▶ [Problem to work on]:
Your output should consist of the data, copied exactly.
Start of Given material
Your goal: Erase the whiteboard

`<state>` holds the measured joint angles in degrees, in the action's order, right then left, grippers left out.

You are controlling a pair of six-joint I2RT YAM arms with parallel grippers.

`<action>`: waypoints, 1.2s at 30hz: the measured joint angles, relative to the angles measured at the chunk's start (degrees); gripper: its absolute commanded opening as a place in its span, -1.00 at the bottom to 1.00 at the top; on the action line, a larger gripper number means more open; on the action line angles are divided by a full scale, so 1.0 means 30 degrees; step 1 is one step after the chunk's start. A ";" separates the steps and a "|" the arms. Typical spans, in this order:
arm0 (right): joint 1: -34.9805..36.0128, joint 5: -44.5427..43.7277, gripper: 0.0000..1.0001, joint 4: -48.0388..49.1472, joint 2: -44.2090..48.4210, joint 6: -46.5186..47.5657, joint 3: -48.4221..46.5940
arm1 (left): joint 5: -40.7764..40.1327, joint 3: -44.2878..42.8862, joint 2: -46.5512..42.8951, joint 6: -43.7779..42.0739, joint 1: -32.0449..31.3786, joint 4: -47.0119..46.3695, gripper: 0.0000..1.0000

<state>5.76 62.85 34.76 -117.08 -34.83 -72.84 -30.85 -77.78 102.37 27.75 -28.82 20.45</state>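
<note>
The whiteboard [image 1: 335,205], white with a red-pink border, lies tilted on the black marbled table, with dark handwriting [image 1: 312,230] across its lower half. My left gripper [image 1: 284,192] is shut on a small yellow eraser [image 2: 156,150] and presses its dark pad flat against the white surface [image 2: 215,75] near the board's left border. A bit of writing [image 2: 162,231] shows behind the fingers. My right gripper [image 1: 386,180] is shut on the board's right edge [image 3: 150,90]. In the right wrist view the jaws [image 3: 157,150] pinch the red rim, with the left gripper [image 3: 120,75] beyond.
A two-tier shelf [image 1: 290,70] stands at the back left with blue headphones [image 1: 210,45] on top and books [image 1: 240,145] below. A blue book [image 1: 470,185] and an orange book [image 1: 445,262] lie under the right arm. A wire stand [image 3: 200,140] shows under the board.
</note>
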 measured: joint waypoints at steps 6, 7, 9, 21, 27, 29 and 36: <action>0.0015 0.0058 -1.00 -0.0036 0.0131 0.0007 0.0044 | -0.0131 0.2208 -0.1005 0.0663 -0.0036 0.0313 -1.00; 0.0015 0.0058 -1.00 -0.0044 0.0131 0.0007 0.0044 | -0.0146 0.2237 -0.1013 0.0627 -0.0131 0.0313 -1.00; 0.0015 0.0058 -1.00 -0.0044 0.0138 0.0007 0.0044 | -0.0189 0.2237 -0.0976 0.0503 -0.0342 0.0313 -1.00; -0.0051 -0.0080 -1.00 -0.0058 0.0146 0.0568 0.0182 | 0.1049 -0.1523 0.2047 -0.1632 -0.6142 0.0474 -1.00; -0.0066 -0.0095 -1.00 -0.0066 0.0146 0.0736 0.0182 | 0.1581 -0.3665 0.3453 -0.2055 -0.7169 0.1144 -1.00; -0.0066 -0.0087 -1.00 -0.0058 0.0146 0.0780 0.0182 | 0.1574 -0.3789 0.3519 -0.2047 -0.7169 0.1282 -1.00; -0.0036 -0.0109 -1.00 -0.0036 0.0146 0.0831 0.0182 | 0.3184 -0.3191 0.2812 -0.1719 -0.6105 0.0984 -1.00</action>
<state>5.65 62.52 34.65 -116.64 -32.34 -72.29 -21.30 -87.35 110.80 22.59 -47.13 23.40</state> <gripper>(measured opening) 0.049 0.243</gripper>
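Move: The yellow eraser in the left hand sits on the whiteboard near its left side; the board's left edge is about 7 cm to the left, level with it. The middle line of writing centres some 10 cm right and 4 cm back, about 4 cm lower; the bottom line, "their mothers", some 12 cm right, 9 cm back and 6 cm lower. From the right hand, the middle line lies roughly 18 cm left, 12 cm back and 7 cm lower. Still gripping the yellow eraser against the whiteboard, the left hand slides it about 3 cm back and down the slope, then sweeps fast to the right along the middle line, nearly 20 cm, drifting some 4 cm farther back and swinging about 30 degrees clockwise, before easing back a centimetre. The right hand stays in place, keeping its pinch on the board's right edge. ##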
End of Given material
▶ [Written reply]:
Your goal: Erase the whiteboard

`<state>` holds the measured joint angles in degrees, in the action's order, right then left, grippers left out.

You are controlling a pair of six-joint I2RT YAM arms with parallel grippers.

`<action>`: waypoints, 1.2s at 30hz: the measured joint angles, relative to the angles measured at the chunk's start (degrees); gripper: its absolute commanded opening as a place in its span, -1.00 at the bottom to 1.00 at the top; on the action line, a larger gripper number means more open; on the action line angles are divided by a full scale, so 1.0 means 30 degrees; step 1 is one step after the chunk's start. A ";" separates the steps and a "|" the arms. Typical spans, in this order:
arm0 (right): joint 1: -34.9805..36.0128, joint 5: -44.5427..43.7277, gripper: 0.0000..1.0001, joint 4: -48.0388..49.1472, joint 2: -44.2090..48.4210, joint 6: -46.5186..47.5657, joint 3: -48.4221..46.5940
arm1 (left): joint 5: -40.7764..40.1327, joint 3: -44.2878..42.8862, joint 2: -46.5512..42.8951, joint 6: -43.7779..42.0739, joint 1: -32.0449..31.3786, joint 4: -47.0119..46.3695, gripper: 0.0000..1.0000

<state>5.76 62.85 34.76 -117.08 -34.83 -72.84 -30.85 -77.78 102.37 27.75 -28.82 20.45</state>
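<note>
The whiteboard [image 1: 335,205], white with a red-pink border, lies tilted on the black marbled table, with dark handwriting [image 1: 312,230] across its lower half. My left gripper [image 1: 284,192] is shut on a small yellow eraser [image 2: 156,150] and presses its dark pad flat against the white surface [image 2: 215,75] near the board's left border. A bit of writing [image 2: 162,231] shows behind the fingers. My right gripper [image 1: 386,180] is shut on the board's right edge [image 3: 150,90]. In the right wrist view the jaws [image 3: 157,150] pinch the red rim, with the left gripper [image 3: 120,75] beyond.
A two-tier shelf [image 1: 290,70] stands at the back left with blue headphones [image 1: 210,45] on top and books [image 1: 240,145] below. A blue book [image 1: 470,185] and an orange book [image 1: 445,262] lie under the right arm. A wire stand [image 3: 200,140] shows under the board.
</note>
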 measured: joint waypoints at steps 6, 7, 9, 21, 27, 29 and 36: <action>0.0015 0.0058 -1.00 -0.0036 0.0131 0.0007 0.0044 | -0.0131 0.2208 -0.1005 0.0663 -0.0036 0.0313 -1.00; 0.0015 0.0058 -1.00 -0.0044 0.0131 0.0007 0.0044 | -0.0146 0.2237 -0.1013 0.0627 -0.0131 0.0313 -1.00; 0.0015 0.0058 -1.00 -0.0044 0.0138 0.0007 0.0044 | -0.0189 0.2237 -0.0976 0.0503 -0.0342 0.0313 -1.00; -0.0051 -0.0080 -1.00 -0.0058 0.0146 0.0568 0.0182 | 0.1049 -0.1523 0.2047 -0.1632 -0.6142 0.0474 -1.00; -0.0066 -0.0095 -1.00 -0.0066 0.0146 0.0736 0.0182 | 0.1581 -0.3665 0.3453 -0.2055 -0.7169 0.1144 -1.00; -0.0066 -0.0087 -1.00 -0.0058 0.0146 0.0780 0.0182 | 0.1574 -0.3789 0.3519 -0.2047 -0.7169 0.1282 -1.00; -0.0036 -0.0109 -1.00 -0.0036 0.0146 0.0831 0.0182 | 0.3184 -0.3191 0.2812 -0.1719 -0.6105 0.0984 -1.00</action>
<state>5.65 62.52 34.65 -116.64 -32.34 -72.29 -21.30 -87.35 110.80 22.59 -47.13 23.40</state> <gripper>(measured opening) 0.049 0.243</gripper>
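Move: The yellow eraser in the left hand sits on the whiteboard near its left side; the board's left edge is about 7 cm to the left, level with it. The middle line of writing centres some 10 cm right and 4 cm back, about 4 cm lower; the bottom line, "their mothers", some 12 cm right, 9 cm back and 6 cm lower. From the right hand, the middle line lies roughly 18 cm left, 12 cm back and 7 cm lower. Still gripping the yellow eraser against the whiteboard, the left hand slides it about 3 cm back and down the slope, then sweeps fast to the right along the middle line, nearly 20 cm, drifting some 4 cm farther back and swinging about 30 degrees clockwise, before easing back a centimetre. The right hand stays in place, keeping its pinch on the board's right edge. ##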

The exercise is finished.